▶ _Assignment_: Could you print the full listing below, keeping each line identical?

▶ _Given material_:
***

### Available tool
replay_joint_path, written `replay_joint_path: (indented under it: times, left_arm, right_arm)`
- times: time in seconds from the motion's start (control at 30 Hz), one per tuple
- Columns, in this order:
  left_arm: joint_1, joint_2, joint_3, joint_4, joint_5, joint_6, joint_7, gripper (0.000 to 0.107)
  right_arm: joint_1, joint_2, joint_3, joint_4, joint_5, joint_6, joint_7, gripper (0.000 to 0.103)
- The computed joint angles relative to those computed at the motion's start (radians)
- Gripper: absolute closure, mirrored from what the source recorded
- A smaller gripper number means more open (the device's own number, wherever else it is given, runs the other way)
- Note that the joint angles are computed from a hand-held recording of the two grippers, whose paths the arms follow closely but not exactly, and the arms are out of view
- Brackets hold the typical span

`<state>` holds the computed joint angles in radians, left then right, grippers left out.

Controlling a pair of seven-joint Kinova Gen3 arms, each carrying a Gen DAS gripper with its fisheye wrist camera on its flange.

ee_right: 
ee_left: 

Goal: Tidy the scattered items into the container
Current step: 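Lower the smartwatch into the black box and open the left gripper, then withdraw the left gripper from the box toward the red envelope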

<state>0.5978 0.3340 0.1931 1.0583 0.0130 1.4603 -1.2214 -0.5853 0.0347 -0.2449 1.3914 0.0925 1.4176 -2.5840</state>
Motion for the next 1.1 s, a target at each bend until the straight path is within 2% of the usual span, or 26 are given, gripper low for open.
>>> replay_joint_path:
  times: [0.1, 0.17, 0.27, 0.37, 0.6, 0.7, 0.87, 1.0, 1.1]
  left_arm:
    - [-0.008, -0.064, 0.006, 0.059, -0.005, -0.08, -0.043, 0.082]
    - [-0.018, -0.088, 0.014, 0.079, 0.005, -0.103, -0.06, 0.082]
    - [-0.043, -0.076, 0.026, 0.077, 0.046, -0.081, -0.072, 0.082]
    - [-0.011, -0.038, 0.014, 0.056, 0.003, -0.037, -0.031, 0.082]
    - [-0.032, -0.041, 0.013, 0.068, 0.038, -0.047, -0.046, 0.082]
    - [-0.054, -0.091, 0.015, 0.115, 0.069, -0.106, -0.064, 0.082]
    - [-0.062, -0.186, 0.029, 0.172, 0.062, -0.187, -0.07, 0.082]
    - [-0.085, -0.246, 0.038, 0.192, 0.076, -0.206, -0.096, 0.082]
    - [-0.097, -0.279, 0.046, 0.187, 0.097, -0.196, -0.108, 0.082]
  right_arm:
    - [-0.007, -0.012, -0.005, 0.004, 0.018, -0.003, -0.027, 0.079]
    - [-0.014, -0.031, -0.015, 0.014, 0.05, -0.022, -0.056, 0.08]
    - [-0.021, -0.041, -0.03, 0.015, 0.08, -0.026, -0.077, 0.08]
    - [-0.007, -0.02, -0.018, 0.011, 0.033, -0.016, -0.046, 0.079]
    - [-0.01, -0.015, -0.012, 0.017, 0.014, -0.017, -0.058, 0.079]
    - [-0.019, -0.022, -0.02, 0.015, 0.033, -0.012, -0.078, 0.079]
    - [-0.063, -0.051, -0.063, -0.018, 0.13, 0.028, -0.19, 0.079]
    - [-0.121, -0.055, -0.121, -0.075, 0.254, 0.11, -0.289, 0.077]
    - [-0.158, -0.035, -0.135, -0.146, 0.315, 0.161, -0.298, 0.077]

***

▶ _Response area_:
### Available tool
replay_joint_path, written `replay_joint_path: (indented under it: times, left_arm, right_arm)`
- times: time in seconds from the motion's start (control at 30 Hz), one per tuple
- Columns, in this order:
  left_arm: joint_1, joint_2, joint_3, joint_4, joint_5, joint_6, joint_7, gripper (0.000 to 0.107)
  right_arm: joint_1, joint_2, joint_3, joint_4, joint_5, joint_6, joint_7, gripper (0.000 to 0.103)
- The computed joint angles relative to those computed at the motion's start (radians)
- Gripper: absolute closure, mirrored from what the source recorded
- A smaller gripper number means more open (the device's own number, wherever else it is given, runs the other way)
- Note that the joint angles are computed from a hand-held recording of the two grippers, whose paths the arms follow closely but not exactly, and the arms are out of view
- Brackets hold the typical span

`<state>` holds the computed joint angles in radians, left then right, grippers left out.

Controlling a pair of seven-joint Kinova Gen3 arms, each carrying a Gen DAS gripper with its fisheye wrist camera on its flange.

ee_right: 
ee_left: 

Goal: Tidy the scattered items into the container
Current step: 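Lower the smartwatch into the black box and open the left gripper, then withdraw the left gripper from the box toward the red envelope
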
<state>0.5978 0.3340 0.1931 1.0583 0.0130 1.4603 -1.2214 -0.5853 0.0347 -0.2449 1.3914 0.0925 1.4176 -2.5840</state>
Motion for the next 1.1 s, a target at each bend until the straight path is within 2% of the usual span, or 26 are given, gripper low for open.
>>> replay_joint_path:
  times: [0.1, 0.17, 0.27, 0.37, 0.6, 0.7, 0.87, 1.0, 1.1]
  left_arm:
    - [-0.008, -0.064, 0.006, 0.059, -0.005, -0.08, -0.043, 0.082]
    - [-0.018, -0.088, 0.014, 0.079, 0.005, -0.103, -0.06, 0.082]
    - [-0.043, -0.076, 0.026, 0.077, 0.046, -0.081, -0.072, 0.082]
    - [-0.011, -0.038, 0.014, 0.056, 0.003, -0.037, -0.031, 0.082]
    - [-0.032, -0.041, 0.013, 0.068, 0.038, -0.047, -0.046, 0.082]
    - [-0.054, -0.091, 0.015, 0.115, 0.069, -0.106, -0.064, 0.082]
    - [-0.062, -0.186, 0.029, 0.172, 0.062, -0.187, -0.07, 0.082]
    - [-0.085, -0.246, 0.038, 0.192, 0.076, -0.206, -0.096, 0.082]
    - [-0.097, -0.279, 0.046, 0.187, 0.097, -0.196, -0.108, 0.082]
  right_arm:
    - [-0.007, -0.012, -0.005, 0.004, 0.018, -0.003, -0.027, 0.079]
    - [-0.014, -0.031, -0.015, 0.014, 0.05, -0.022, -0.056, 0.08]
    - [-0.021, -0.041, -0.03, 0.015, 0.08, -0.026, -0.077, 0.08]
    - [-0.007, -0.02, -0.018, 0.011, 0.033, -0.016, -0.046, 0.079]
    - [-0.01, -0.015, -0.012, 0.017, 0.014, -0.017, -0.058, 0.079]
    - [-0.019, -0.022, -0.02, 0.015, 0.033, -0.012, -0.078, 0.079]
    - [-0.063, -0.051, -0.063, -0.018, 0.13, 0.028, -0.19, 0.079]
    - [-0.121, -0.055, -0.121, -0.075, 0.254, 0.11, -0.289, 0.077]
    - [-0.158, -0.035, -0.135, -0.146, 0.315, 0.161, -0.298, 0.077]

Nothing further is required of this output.